Masaryk Memorial Cancer Institute, Regional Centre for Applied Molecular Oncology, Zluty kopec 7, 656 53 Brno, Czech Republic.
Cancer Lett. 2013 Jun 10;333(2):187-93. doi: 10.1016/j.canlet.2013.01.034. Epub 2013 Jan 24.
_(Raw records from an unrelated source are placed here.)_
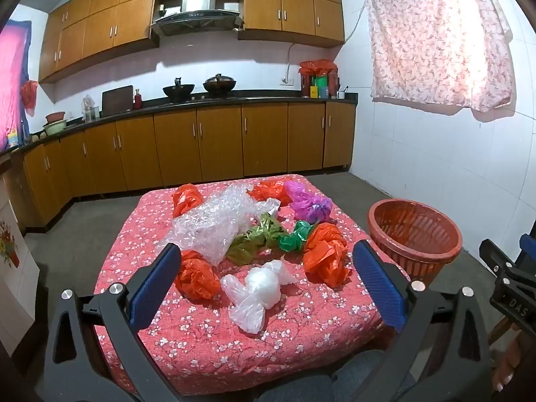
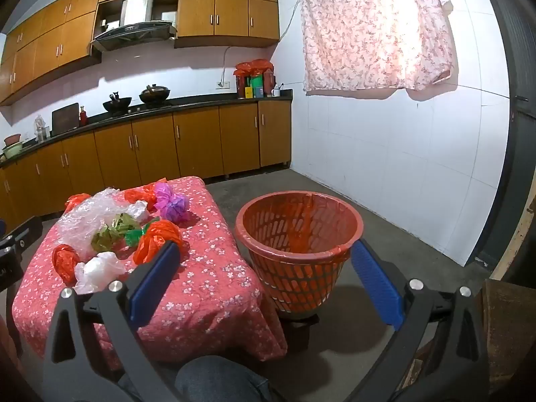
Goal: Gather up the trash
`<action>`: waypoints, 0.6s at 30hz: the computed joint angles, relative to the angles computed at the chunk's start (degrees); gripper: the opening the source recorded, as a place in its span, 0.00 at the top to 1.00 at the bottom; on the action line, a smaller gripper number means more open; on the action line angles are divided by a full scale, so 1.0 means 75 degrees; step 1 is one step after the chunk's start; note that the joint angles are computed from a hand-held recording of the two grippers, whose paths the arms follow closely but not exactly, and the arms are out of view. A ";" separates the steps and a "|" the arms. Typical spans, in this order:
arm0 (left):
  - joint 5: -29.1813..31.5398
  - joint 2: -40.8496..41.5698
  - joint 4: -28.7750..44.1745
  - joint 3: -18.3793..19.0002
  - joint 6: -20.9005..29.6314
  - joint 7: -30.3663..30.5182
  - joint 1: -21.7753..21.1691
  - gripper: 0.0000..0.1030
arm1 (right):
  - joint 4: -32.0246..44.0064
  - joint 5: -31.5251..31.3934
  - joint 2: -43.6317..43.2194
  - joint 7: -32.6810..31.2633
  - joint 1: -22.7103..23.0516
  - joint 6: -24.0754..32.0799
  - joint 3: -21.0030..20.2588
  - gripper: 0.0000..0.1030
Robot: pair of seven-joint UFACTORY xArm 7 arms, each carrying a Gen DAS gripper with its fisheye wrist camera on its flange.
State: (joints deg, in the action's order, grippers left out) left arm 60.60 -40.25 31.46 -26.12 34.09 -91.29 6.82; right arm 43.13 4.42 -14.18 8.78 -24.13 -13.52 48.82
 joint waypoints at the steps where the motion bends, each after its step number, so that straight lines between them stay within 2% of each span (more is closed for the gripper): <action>1: 0.0003 0.0001 0.0000 0.0003 0.0002 -0.0002 -0.0004 0.02 | 0.0000 0.0002 0.0000 -0.0002 0.0000 0.0000 0.0000 0.04; 18: 0.0007 0.0014 0.0003 0.0036 0.0018 0.0000 -0.0045 0.02 | 0.0020 0.0080 0.0019 -0.0087 -0.0069 -0.0023 0.0076 0.04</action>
State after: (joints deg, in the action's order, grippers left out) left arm 60.65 -40.15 31.49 -25.85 34.22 -91.29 6.48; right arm 43.27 5.02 -14.04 8.12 -24.65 -13.69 49.39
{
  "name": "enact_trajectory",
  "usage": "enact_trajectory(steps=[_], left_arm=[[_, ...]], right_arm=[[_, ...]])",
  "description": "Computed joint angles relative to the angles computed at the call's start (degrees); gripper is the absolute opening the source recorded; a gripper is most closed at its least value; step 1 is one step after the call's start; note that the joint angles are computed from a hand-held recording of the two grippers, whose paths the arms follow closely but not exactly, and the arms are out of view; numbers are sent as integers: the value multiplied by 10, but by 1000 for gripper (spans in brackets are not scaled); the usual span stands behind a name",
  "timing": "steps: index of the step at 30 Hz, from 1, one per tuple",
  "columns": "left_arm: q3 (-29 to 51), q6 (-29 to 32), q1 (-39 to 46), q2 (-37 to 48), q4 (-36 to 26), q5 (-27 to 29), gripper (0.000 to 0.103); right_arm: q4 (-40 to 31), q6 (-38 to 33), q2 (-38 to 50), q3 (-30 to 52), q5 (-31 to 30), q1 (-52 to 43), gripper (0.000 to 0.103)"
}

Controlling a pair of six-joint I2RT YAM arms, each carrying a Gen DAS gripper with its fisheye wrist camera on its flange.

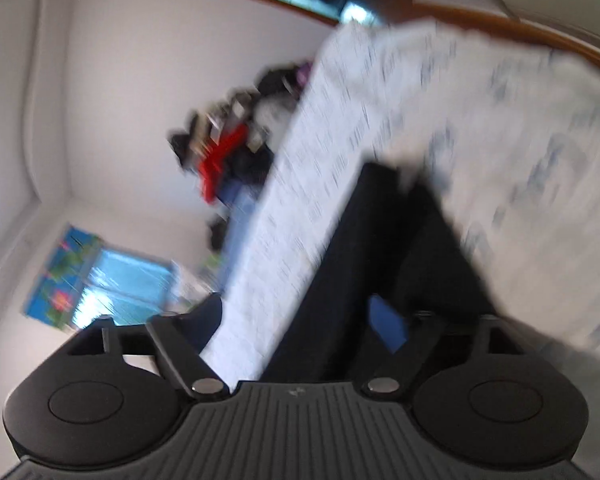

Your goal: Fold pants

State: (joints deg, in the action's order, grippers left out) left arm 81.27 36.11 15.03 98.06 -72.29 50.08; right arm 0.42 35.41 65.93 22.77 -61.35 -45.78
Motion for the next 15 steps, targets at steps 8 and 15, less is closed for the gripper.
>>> enact_trajectory(steps=[8, 15], left_arm=[[9, 25, 55, 5, -10, 31, 81], [8, 18, 72, 13, 2, 34, 81]], right_arm=[[206, 214, 2, -28, 88, 193, 101], [445, 367, 71, -86, 190, 356, 102]])
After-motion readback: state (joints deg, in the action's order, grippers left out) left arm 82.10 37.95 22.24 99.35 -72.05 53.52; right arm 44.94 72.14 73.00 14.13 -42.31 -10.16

The pro-metastatic protein anterior gradient-2 (AGR2) was previously demonstrated as a predictive factor of poor response to tamoxifen treatment. In this study we aimed to delineate the key signalling pathway that may contribute to regulation of AGR2 protein induction in order to identify novel targets to overcome tamoxifen resistance in tumour cells. Together, our data identify PDPK1-AKT as a pro-oncogenic signalling pathway that triggers AGR2 protein induction in response to tamoxifen and suggest that AKT inhibitors could be used as part of a therapeutic strategy to treat tamoxifen resistant, AGR2 over-expressing cancers.
先前的研究表明,促转移蛋白前梯度-2(AGR2)是对他莫昔芬治疗反应不良的预测因子。在这项研究中,我们旨在描绘可能有助于调节 AGR2 蛋白诱导的关键信号通路,以确定克服肿瘤细胞中他莫昔芬耐药性的新靶标。我们的数据共同确定 PDPK1-AKT 作为一种致癌信号通路,该通路触发 AGR2 蛋白在他莫昔芬作用下的诱导,并表明 AKT 抑制剂可用作治疗他莫昔芬耐药、AGR2 过表达癌症的治疗策略的一部分。